Baboons continue to teach. But do we learn?
If you have seen the 2008 National Geographic Video entitled “STRESS: POTRAIT OF A KILLER,” you learned that the Kikarock Troupe studied by renowned Stanford University Professor Dr. Robert Sapolsky did in fact have a lesson for us. Once the alpha males of the troupe died off from having eaten tainted food found in a garbage dump, those remaining who were more social transformed the character of the group. Those remaining acted more kindly towards each other. There was more mutual grooming and less “Machiavellian” backstabbing actions towards those lower in the troupe’s hierarchy. This persisted for over 20 years after the incident, which was originally thought to have wiped out a decade of research. Did this change in behavior result in any physiological advantage? It did. High blood and thus arteriosclerosis is down while other baboon troupes who maintained the alpha male hierarchy was high. You can streamline the entire video from National Geographic below.
Many of you who have seen our MYT “EQ not IQ is the Differentiator in Attaining Optimal Performance” workshop have seen excerpts from this video so you might reasonably ask: What is new? On the front page of the July 15th edition of the NY Times, there was an article entitled “Baboon Study Shows Benefits For The Nice Guys, Who Finish 2nd” by James Gordon. It opens with the sentence “At last, good news for the beta male.” Not surprisingly, Professor Sapolsky’s work was not only referenced but he was quoted in the article a number of times.

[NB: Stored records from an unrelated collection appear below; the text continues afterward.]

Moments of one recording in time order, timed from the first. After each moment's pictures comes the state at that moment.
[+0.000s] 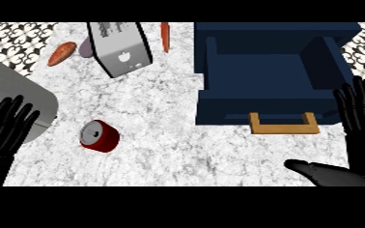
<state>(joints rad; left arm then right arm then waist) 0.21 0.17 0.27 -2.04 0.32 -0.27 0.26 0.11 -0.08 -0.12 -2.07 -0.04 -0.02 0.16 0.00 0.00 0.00</state>
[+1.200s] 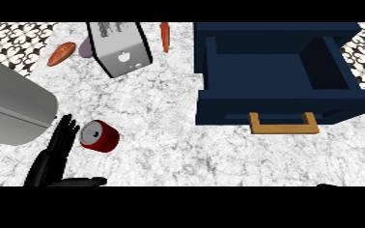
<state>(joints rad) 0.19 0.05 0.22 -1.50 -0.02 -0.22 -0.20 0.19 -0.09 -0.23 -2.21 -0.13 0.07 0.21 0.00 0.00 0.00</state>
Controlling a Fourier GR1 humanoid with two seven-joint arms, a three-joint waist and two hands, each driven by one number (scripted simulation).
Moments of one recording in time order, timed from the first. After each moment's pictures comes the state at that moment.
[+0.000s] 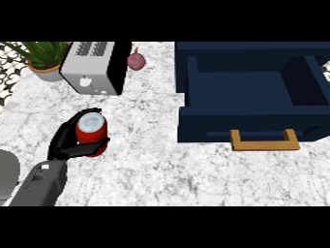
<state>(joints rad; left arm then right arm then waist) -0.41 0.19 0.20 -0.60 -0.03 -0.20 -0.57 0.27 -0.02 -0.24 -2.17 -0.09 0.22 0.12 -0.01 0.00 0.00</state>
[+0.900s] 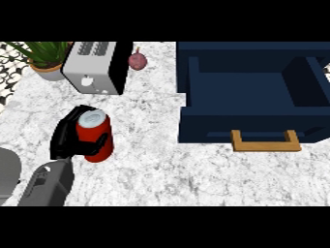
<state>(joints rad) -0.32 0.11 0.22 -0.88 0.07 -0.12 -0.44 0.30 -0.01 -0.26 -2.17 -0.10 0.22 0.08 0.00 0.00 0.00</state>
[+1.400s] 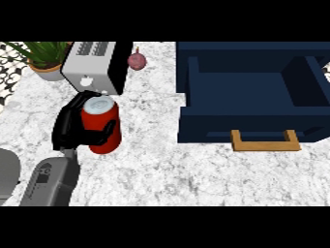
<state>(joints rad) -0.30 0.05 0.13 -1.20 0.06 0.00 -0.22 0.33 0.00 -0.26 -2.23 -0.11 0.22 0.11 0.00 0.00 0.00</state>
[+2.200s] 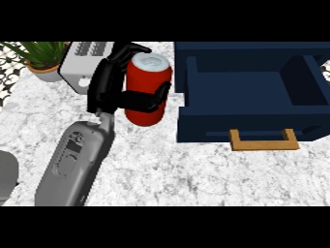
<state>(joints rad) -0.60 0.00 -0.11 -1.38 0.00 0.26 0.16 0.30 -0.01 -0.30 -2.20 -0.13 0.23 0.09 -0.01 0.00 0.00</state>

For those who are time constrained, here is the essence of the article. Gorman states that “It may now be time to take a step back from alpha worship. Field biologists, the people who gave the culture the alpha/beta trope in the first place, have found there can be a big downside to being No. 1.” He sites research done at Princeton University by research associate Laurence R. Gesquiere in the department of ecology and evolutionary biology and so captured in Science magazine. Their study, done over 9 years, with 5 troops in Kenya “showed very high stress levels, as high as those of the lowest-ranking males.” The suggested cause of this stress was the “demands fighting off of (territorial) challengers and guarding access to fertile females.” Not surprisingly, the beta males did not experience this stress and their mating opportunities were not nil but at a higher level than lower ranking males. Also not surprisingly female baboons do not have the same world to navigate. Many studies have shown that because there is a whole different system of rank inherited from their mothers, female baboons do not suffer physiologically as do their male counterparts.
“The new study showed that top-ranking males had higher levels of stress whether the social structure of their group was stable or in tumult. Researchers collected fecal samples to measure levels of stress hormones called glucocorticoids. Levels of stress are important partly because of the health effects of stress hormones. In the short term, in immediate fight-or-flight situations, the hormones work to energize the individual. Long-term stress levels are a different matter. In the long term you fall apart, or are subject to diseases, said Jeanne Altmann, an emeritus professor of ecology and evolutionary biology at Princeton, and senior author of the new report.”
So what has all this to do with us primates? Well read the entire article and then watch Sapolsky’s video. You will see from both that these baboons are trying to teach us how to live better. The looming question remains from the video. Are we wise enough to learn from a baboon? Or as Sapolsky and Seyfarth say in this article “it certainly raises questions about possible (the) unstudied costs of being at the top.”